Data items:
□ □ □ □
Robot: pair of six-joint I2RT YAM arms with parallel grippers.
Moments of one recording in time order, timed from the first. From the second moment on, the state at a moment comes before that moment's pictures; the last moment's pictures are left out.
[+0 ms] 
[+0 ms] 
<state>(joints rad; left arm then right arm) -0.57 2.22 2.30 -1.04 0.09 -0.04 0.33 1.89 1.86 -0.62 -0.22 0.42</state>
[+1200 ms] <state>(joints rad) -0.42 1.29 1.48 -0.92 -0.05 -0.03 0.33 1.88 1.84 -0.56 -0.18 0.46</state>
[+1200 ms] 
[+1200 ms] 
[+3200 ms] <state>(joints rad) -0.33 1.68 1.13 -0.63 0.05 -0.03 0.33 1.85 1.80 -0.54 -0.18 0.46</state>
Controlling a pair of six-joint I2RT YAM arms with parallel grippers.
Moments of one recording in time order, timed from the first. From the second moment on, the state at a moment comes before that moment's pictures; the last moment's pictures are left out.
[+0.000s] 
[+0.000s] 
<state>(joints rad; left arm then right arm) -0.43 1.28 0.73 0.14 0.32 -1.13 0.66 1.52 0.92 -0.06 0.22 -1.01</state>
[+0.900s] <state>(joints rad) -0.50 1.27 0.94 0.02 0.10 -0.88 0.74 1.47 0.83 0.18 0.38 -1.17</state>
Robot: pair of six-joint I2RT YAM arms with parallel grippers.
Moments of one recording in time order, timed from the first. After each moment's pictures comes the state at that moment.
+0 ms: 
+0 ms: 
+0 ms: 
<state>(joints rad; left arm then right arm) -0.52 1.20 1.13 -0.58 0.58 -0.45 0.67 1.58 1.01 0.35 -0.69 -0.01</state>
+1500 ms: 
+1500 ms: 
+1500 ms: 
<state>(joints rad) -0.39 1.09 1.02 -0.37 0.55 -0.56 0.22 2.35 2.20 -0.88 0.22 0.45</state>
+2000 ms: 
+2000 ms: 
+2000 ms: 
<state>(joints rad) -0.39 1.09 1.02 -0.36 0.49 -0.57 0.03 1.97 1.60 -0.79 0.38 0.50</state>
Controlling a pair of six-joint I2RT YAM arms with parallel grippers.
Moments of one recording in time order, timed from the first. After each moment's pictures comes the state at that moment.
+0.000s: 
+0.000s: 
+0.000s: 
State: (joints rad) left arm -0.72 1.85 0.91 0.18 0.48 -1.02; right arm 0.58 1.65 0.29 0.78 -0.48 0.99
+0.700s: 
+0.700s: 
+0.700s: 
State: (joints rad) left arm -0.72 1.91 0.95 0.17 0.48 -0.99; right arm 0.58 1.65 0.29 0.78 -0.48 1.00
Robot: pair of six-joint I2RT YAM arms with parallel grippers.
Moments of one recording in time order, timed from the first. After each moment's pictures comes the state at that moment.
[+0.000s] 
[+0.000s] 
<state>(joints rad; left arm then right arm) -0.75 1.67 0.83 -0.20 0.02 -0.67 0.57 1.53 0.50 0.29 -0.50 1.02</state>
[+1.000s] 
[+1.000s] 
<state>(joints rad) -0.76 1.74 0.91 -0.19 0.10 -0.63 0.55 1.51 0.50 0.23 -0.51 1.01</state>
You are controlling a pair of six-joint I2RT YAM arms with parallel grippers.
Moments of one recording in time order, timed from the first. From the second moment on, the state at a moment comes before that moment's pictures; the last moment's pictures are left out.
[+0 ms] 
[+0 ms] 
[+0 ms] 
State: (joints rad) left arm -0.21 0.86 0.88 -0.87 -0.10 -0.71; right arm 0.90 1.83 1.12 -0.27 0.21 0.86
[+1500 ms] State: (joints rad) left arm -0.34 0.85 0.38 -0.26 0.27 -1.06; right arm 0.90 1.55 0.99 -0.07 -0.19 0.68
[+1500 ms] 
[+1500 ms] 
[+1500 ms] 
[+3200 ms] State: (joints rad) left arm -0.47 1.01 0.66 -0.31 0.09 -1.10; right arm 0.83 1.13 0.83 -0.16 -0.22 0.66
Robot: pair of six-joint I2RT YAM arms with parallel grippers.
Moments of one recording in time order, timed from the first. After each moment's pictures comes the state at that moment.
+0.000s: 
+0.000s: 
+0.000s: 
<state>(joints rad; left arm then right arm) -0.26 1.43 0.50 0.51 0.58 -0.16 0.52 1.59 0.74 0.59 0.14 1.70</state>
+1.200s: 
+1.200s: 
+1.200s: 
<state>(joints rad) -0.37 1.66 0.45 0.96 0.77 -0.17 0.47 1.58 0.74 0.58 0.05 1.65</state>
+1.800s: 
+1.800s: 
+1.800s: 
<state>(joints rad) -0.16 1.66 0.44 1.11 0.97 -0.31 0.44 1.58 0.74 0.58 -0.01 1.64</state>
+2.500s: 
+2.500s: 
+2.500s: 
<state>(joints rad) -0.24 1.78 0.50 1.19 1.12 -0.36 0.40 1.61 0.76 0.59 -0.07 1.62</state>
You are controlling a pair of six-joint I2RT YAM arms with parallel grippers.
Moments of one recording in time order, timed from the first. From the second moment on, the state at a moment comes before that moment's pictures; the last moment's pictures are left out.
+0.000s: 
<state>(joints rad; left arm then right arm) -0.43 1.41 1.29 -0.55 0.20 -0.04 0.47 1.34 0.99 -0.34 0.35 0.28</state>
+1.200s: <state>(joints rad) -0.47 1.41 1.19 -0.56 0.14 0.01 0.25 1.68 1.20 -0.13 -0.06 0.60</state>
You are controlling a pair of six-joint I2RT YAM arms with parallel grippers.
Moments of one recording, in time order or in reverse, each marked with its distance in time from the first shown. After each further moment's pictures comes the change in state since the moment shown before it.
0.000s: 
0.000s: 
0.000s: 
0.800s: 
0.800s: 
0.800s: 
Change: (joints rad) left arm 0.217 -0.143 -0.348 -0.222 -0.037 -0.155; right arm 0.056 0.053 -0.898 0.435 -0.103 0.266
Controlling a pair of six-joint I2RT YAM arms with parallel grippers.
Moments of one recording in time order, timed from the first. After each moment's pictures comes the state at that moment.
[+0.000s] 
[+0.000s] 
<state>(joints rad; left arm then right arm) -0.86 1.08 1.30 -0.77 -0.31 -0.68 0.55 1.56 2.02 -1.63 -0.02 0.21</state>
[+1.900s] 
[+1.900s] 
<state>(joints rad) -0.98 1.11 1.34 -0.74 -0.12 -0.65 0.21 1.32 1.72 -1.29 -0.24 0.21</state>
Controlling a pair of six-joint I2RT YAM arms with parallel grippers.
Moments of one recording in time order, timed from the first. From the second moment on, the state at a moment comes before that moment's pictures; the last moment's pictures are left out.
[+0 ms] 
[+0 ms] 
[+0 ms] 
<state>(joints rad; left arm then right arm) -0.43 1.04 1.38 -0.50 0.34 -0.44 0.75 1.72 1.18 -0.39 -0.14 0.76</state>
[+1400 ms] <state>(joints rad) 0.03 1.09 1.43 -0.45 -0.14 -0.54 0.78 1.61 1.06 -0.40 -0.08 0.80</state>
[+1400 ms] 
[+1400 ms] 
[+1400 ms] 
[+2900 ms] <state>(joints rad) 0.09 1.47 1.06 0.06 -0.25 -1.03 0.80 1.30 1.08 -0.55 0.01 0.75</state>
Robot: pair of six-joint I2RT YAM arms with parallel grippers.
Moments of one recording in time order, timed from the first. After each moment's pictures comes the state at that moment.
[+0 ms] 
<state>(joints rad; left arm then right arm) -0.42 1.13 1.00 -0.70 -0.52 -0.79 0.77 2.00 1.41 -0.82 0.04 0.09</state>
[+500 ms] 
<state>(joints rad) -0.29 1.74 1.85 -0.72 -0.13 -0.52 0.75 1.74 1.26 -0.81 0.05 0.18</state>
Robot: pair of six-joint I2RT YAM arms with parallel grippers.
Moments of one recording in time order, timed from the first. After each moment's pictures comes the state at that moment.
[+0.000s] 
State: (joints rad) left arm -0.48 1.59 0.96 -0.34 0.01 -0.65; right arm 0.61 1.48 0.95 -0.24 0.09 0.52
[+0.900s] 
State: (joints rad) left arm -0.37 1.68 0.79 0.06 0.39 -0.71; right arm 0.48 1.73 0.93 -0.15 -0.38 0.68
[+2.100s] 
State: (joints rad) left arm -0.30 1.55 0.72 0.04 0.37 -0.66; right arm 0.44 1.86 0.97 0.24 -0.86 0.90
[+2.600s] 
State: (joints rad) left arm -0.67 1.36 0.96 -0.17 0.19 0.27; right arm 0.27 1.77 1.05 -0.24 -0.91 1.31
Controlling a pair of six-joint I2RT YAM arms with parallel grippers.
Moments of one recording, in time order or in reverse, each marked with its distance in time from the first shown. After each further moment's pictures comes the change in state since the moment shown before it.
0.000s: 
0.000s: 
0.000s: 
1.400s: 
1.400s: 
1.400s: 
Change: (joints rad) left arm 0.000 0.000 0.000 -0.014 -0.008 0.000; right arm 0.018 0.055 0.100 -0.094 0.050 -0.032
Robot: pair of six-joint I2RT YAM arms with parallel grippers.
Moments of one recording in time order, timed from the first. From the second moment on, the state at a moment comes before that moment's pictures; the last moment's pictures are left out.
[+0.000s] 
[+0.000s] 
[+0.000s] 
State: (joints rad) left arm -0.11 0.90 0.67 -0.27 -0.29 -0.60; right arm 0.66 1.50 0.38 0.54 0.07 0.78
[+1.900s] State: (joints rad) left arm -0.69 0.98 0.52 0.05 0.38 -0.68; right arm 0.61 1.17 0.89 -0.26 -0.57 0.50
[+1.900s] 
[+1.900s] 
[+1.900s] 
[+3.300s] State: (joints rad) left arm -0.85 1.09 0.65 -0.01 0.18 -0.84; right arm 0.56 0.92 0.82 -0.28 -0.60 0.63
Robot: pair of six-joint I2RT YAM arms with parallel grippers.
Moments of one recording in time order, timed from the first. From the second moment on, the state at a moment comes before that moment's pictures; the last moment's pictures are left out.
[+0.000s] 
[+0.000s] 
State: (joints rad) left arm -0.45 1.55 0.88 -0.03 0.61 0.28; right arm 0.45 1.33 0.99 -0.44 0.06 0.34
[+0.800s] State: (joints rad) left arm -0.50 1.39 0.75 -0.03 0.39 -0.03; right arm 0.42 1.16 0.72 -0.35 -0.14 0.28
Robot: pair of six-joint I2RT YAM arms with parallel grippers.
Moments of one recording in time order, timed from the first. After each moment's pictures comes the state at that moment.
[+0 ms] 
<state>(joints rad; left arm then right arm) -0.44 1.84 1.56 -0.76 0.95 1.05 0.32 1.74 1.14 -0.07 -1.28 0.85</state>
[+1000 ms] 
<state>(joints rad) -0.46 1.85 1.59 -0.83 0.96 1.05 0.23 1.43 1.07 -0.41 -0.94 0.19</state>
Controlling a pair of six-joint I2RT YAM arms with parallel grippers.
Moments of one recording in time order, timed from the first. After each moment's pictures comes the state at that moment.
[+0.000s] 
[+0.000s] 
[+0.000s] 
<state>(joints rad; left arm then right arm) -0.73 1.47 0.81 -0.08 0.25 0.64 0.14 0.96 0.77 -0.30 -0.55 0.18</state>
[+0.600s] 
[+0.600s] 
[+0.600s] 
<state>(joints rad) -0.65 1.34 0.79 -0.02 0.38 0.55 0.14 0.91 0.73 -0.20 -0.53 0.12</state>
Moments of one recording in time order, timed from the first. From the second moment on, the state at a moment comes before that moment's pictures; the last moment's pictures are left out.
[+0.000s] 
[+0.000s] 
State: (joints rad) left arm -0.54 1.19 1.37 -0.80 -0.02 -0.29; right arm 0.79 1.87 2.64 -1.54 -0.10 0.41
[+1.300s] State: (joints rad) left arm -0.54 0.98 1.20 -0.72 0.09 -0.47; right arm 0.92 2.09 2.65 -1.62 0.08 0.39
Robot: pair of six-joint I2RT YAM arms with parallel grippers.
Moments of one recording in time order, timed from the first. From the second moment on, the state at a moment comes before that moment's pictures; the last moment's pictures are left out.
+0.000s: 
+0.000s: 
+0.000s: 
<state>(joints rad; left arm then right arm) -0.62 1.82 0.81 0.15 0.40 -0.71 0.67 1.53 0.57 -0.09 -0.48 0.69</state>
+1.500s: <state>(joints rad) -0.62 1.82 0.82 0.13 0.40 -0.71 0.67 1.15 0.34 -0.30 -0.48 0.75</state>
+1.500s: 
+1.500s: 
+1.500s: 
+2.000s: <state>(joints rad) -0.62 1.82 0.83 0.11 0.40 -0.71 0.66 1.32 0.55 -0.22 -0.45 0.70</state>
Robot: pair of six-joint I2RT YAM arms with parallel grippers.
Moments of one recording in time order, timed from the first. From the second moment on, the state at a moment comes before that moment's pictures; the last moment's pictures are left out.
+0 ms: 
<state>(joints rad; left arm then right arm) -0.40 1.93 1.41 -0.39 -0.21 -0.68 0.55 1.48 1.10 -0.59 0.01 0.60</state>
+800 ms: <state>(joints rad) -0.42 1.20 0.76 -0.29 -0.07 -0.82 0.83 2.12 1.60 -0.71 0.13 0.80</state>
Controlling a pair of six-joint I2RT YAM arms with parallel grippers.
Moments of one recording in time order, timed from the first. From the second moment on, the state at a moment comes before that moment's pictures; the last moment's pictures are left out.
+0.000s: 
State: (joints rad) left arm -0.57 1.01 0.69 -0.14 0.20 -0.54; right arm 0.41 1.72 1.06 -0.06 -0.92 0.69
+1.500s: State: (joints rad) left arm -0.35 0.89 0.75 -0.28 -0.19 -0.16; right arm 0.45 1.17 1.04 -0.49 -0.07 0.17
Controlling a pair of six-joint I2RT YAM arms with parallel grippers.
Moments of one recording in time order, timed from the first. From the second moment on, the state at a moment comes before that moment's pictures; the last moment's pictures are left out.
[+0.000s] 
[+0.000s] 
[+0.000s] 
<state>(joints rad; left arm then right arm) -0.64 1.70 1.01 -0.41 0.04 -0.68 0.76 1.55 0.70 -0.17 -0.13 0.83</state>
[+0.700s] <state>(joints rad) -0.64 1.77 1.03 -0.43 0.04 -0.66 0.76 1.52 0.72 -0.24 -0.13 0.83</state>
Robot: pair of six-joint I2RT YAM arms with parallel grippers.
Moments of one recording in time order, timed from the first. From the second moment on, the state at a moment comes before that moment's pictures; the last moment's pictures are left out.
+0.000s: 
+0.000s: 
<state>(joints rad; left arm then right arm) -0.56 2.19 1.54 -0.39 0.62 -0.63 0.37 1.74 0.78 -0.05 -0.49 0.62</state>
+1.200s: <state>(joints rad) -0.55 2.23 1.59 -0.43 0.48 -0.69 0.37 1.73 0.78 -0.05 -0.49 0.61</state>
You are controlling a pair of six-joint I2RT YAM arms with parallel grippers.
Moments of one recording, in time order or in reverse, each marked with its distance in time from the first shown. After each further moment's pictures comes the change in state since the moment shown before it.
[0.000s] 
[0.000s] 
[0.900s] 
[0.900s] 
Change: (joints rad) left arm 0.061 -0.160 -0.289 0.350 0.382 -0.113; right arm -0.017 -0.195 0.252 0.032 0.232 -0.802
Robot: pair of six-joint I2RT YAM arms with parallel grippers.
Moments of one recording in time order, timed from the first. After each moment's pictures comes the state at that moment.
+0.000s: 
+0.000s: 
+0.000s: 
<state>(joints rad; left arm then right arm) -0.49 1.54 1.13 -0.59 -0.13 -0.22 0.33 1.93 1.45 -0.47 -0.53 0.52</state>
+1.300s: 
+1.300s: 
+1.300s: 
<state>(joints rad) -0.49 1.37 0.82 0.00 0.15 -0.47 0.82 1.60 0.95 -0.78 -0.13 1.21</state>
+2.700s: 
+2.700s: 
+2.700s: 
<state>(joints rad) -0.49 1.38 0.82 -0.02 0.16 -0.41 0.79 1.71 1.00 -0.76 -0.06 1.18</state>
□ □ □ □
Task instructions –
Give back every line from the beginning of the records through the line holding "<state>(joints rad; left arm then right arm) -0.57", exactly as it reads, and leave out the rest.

Solution below –
Robot: pair of six-joint I2RT YAM arms with parallel grippers.
Moments of one recording in time order, timed from the first. From the second moment on, the state at a moment comes before that moment's pictures; the last moment's pictures are left out.
[+0 ms] 
[+0 ms] 
<state>(joints rad; left arm then right arm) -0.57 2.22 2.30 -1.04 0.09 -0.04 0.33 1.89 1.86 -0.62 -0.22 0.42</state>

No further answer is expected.